## Instructions to follow:
In the records below, find each line holding the word "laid" and copy it.

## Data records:
━━━━━━

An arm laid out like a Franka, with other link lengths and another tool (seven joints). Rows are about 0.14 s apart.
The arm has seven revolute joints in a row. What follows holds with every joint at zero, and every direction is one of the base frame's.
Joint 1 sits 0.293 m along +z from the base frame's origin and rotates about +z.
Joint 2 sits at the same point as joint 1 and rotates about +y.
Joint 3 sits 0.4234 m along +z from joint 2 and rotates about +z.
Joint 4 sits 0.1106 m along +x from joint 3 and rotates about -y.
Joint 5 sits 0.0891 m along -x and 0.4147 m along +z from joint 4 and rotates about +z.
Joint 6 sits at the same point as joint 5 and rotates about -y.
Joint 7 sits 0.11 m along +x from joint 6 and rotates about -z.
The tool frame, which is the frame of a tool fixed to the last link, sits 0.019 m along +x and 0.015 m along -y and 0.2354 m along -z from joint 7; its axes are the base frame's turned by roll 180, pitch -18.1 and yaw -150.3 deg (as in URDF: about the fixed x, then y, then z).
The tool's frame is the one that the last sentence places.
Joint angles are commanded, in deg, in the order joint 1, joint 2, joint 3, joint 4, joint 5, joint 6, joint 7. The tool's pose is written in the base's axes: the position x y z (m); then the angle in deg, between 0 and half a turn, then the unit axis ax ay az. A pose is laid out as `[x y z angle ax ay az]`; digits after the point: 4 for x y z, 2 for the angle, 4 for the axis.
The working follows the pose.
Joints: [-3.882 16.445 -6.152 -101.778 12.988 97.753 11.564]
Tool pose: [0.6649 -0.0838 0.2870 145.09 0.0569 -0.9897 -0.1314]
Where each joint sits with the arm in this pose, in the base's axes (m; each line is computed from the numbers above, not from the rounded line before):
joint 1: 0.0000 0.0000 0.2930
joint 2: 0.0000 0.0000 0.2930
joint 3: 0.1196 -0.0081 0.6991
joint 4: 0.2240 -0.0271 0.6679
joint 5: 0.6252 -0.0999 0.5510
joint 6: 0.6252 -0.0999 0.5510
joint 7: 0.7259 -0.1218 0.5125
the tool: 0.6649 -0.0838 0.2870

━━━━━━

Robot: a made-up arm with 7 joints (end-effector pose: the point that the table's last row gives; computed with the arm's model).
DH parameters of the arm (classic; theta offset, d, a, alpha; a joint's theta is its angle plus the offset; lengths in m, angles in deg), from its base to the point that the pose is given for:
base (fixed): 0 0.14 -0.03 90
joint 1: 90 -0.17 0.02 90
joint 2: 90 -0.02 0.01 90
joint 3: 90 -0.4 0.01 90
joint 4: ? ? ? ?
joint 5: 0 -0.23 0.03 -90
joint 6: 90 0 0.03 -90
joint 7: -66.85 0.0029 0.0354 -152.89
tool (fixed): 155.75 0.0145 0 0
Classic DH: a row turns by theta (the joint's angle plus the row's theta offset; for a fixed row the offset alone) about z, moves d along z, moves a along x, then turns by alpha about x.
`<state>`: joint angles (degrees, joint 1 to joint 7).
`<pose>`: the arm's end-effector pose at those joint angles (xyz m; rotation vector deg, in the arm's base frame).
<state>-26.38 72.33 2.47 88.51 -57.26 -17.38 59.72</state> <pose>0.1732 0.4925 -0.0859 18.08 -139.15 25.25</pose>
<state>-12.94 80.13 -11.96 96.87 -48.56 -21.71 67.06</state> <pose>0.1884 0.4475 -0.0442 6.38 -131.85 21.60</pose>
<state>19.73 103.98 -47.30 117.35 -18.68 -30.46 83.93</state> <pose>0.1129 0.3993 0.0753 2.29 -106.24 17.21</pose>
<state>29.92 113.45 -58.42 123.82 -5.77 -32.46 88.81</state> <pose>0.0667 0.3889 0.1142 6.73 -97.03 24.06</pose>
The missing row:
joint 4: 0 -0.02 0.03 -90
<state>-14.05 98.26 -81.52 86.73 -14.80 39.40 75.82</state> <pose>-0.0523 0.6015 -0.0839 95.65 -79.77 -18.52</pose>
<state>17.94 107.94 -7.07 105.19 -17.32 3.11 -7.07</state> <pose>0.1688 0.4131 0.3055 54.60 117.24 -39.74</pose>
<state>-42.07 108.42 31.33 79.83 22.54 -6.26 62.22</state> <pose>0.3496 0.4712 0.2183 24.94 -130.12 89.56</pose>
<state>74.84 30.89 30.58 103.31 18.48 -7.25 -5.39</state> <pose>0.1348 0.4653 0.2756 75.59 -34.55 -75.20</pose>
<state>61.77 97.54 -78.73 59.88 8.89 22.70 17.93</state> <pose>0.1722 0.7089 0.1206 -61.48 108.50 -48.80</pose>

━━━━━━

## Result of the exercise:
An arm laid out like a Franka, with other link lengths and another tool (seven joints). Rows are about 0.14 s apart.
Joint angles are commanded, in deg, in the order joint 1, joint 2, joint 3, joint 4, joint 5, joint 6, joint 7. The tool's pose is written in the base's axes: the position x y z (m); then the angle in deg, between 0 and half a turn, then the unit axis ax ay az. A pose is laid out as `[x y z angle ax ay az]`; digits after the point: 4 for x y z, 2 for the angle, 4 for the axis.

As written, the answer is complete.